Reproduce the listing exactly, with no pictures in your copy.
----- DATA EXTRACT
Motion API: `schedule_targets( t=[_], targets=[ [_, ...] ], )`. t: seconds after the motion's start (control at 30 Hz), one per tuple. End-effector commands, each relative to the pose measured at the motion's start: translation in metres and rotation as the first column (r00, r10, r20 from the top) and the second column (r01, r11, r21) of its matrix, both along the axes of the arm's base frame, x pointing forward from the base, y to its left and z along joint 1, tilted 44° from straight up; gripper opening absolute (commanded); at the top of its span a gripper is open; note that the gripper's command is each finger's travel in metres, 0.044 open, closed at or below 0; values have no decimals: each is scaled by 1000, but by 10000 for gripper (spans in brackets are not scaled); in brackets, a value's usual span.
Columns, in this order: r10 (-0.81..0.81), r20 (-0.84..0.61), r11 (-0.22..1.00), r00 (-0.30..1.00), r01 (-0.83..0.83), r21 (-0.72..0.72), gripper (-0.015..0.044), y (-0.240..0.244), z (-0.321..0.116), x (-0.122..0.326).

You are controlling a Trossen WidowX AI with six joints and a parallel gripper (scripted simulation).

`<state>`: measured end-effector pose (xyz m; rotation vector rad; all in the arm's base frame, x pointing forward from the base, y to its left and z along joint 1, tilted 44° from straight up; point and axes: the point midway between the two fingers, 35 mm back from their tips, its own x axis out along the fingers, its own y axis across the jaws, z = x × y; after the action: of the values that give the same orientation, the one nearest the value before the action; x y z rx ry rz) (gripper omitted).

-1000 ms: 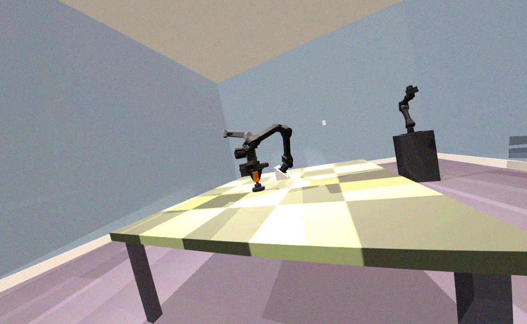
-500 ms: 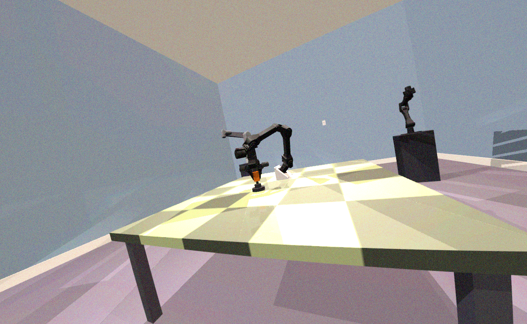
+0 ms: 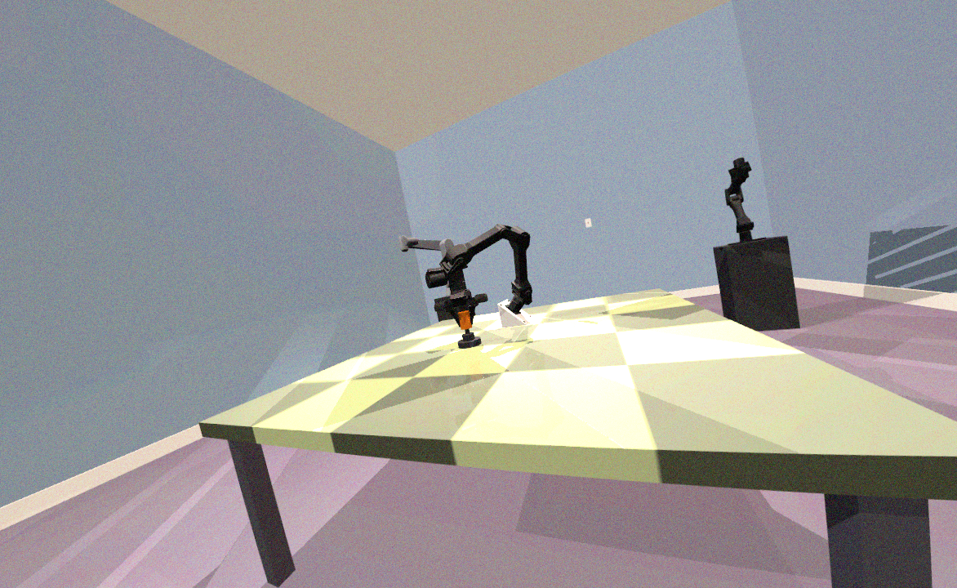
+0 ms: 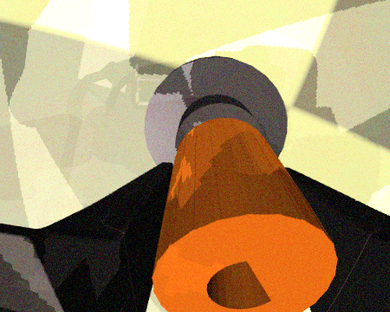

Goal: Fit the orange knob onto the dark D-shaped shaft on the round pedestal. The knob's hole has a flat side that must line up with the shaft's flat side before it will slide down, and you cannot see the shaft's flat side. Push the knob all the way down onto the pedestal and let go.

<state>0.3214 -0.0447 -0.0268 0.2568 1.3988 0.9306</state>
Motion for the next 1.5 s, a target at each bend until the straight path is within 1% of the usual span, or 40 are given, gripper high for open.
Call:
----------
▶ **EXPECTED OUTPUT**
Motion API: `schedule_targets( t=[_], targets=[ [_, ...] ], )`. t: seconds after the motion's start (control at 30 Hz), one per tuple. End-effector commands, each relative to the pose measured at the motion's start: translation in metres and rotation as the first column (r00, r10, r20 from the top) and the second column (r01, r11, r21) of its matrix, both along the axes of the arm's base frame, x pointing forward from the base, y to its left and z along joint 1, tilted 44° from straight up; gripper opening absolute (commanded); at the top of its span a gripper is open; note that the gripper's command is each finger's travel in metres, 0.044 open, closed at or below 0; values have no decimals: each is scaled by 1000, but by 10000 for gripper (spans in brackets are not scaled); in brackets, a value's usual span.
Columns, in this order: r10 (-0.81..0.81), r20 (-0.84..0.61), r11 (-0.22..1.00), r00 (-0.30..1.00), r01 (-0.83..0.83), r21 (-0.72..0.72), gripper (-0.015..0.044), y (-0.240..0.244), z (-0.321..0.116), x (-0.122..0.326).

You are controlling a Trossen WidowX AI with six joints and a parallel gripper (scripted simulation).

`<state>`: measured end-effector pose (xyz m; rotation vector rad; all in the arm's base frame, x pointing forward from the base, y to its left and z along joint 1, tilted 44° from straight up; point and axes: the point midway between the two fingers, 35 mm back from their tips, its own x axis out along the fingers, its own y axis across the jaws, z = x × y; after the action: of the values that give the same orientation, the one nearest the value before the action; x y z rx ry rz) (gripper omitted).

-1000 ms: 
-500 ms: 
+0 ms: 
+0 ms: 

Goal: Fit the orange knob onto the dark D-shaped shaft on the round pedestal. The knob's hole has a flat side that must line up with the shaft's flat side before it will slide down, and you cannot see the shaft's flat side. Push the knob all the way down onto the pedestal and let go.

<state>0.3214 -0.0447 -0.0268 0.2568 1.3988 0.9306</state>
Motion for the next 1.5 s, a target at each bend until the straight path is within 1% of the usual span, or 40 are given, gripper high for open.
Call:

The given answer completes the exercise.